__Work required__:
Output the entries below unchanged, except for the pictures.

Provided records Block Start

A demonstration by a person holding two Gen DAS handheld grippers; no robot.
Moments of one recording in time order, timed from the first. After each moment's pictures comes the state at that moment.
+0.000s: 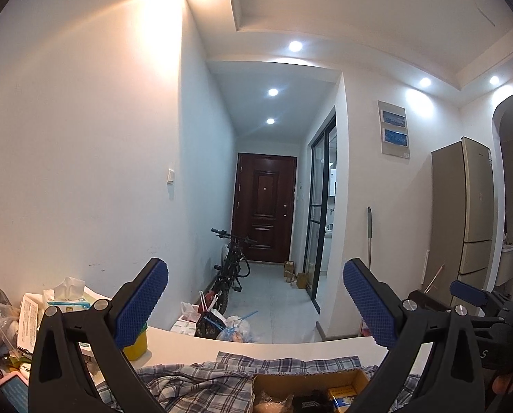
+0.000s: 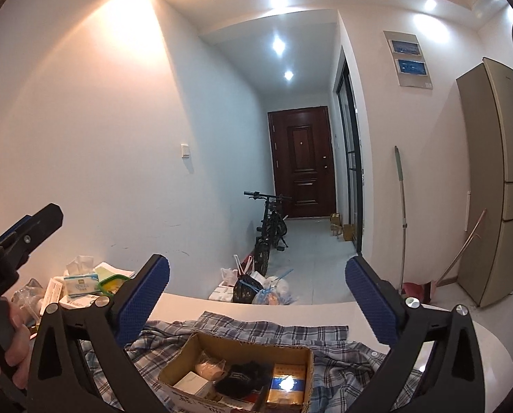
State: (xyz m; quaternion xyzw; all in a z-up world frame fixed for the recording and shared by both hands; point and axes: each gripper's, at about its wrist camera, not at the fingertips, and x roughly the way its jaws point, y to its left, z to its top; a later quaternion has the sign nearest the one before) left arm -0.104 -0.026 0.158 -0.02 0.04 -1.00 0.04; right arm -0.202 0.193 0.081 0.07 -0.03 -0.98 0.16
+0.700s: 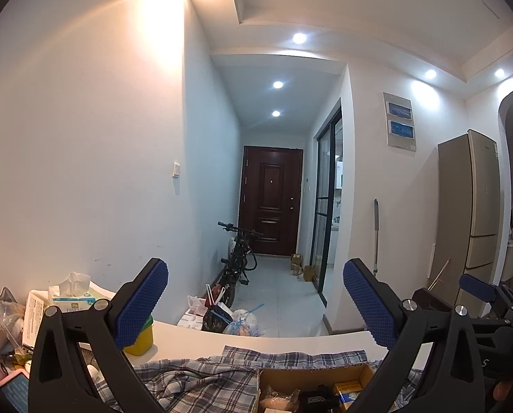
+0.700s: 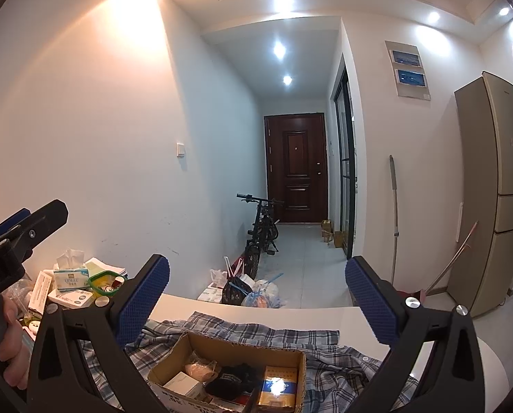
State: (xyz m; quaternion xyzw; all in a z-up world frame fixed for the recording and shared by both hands) left arm -0.109 -0.024 0.161 0.00 0.04 -1.00 0.05; right arm -0.193 0.189 0.076 0.06 -0.01 -0.99 0.14
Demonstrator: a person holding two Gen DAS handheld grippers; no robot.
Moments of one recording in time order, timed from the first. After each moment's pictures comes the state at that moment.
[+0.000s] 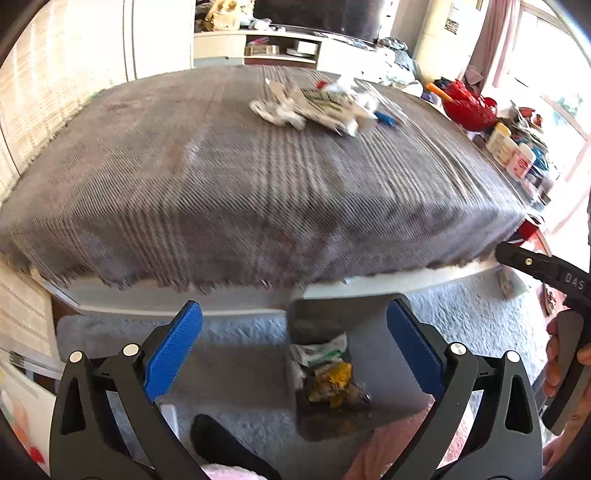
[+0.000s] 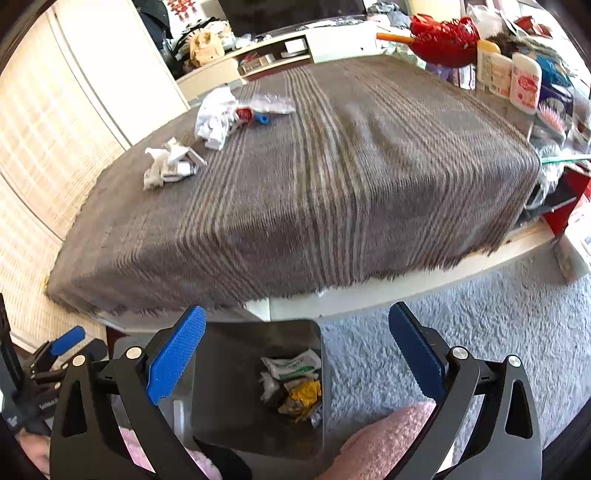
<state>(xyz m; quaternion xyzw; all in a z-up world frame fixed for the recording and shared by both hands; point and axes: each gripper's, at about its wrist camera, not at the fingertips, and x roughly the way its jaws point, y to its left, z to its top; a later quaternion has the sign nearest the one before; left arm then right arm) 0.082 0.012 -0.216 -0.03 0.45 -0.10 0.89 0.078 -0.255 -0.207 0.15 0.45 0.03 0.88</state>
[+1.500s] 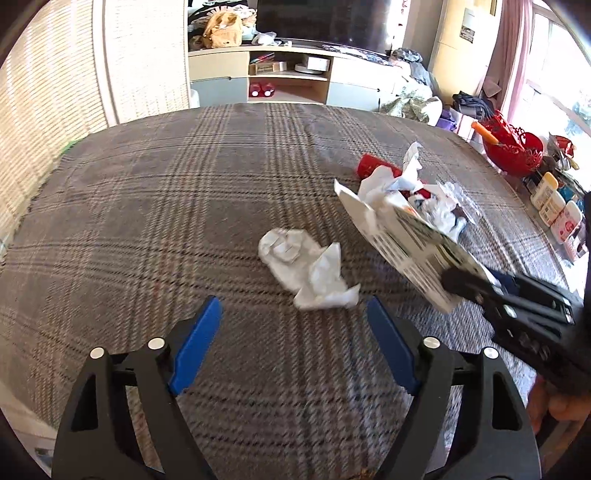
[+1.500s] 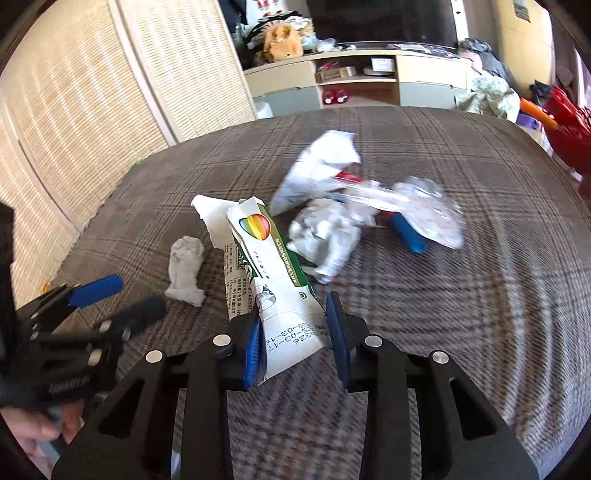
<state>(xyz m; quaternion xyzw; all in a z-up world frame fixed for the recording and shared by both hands) 0.281 0.004 -0.200 -0.01 0.43 -0.09 0.90 0.253 -0.176 -0.199 0.07 0.43 0.13 0.89</state>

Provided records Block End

__Result__:
A demonstration by a person holding two Gen DAS handheld grippers; no robot.
Moments of one recording in time order, timed from the first. After each moment's pictures comes the state at that moment.
+0.000s: 
+0.000s: 
State: (xyz m; quaternion xyzw; all in a z-up world frame fixed for the recording and shared by both hands; point and axes: each gripper's, at about its wrist camera, not at the fingertips, and x roughly the way its jaws point, y to its left, z to its top; a later quaternion has the sign nearest the one before) left arm -0.104 -0.026 0.158 -0.02 0.04 -1.00 0.04; right arm -0.202 0.193 0.081 0.07 -0.03 -0.98 0.16
+0.700s: 
+0.700s: 
State: (xyz m; quaternion xyzw; all in a z-up world frame fixed for the recording and shared by both hands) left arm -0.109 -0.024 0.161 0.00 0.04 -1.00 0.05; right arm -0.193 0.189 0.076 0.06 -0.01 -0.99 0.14
Demonstrator: a person holding two Gen DAS handheld grippers; no robot.
Moments of one recording in time order, timed from the first. After each moment's pictures comes the state at that moment.
[+0.000s] 
[+0.000s] 
<state>(xyz m; quaternion xyzw; all in a z-up world frame fixed for the recording and shared by both hands; point and axes: each gripper's, at about its wrist camera, not at the fingertips, and x roughly the way its jaws point, y to its left, z to its top; a later quaternion has the sign nearest the one before; left arm then right arm) 0.082 0.012 -0.216 -0.03 0.45 -0.10 0.89 0.078 -0.255 -0.207 0.15 0.45 0.03 0.88</state>
[+1.500s] 
[+1.500s] 
<state>(xyz m; quaternion xyzw; all in a z-up world frame fixed for the recording and shared by both hands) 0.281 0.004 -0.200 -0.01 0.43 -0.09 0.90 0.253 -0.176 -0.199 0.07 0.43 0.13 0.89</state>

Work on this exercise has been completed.